• _What the exercise asks_: What is the number of lines below that contain the word "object"? Respond with that number alone.

[Data excerpts]
* * *
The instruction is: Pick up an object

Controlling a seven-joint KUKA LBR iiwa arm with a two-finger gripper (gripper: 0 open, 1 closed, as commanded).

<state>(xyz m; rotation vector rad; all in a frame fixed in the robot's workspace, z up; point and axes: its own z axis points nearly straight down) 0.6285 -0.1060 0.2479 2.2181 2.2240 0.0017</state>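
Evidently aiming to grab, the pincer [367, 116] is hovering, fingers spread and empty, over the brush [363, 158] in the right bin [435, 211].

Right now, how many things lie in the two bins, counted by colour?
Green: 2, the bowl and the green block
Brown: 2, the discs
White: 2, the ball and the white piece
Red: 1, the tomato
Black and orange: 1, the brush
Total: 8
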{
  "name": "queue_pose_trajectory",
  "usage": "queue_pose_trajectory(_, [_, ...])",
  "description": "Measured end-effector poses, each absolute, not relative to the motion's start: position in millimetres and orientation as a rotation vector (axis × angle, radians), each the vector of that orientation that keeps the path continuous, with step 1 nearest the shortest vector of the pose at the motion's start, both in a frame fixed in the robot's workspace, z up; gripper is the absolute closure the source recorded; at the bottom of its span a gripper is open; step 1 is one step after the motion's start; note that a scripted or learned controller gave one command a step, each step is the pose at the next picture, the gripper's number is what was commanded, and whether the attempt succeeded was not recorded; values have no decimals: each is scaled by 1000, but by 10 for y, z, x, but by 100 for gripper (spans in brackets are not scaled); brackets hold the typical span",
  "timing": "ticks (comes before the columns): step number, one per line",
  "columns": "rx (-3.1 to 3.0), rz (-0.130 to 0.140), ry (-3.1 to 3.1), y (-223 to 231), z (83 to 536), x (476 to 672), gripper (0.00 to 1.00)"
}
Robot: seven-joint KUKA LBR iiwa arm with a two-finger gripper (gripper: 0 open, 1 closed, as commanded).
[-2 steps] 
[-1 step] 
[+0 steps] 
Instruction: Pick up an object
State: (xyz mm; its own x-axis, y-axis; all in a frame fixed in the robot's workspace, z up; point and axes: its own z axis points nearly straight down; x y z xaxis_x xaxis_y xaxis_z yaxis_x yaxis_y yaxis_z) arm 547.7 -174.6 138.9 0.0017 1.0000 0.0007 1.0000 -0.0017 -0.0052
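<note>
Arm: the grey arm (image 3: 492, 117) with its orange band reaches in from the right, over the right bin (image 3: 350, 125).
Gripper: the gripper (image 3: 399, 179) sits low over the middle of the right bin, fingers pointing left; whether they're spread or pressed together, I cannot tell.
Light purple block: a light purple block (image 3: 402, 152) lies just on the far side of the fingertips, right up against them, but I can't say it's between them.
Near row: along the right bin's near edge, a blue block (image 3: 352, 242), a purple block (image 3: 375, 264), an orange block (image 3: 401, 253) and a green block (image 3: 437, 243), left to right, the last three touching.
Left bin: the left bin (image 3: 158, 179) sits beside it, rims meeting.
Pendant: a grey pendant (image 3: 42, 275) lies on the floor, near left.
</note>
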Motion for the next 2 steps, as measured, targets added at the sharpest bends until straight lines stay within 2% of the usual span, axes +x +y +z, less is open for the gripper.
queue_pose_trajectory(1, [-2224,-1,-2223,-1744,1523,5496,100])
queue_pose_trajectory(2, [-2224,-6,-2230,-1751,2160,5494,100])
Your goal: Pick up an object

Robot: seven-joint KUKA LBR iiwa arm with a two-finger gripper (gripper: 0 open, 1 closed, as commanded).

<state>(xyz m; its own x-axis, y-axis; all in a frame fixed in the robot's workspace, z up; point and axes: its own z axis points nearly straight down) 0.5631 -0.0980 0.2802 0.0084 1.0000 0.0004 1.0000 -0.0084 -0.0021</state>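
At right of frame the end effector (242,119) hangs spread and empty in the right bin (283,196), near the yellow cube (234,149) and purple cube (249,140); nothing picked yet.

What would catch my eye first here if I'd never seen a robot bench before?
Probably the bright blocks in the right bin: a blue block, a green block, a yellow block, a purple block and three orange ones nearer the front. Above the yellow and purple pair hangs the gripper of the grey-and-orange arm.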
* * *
• _Finished task_: 3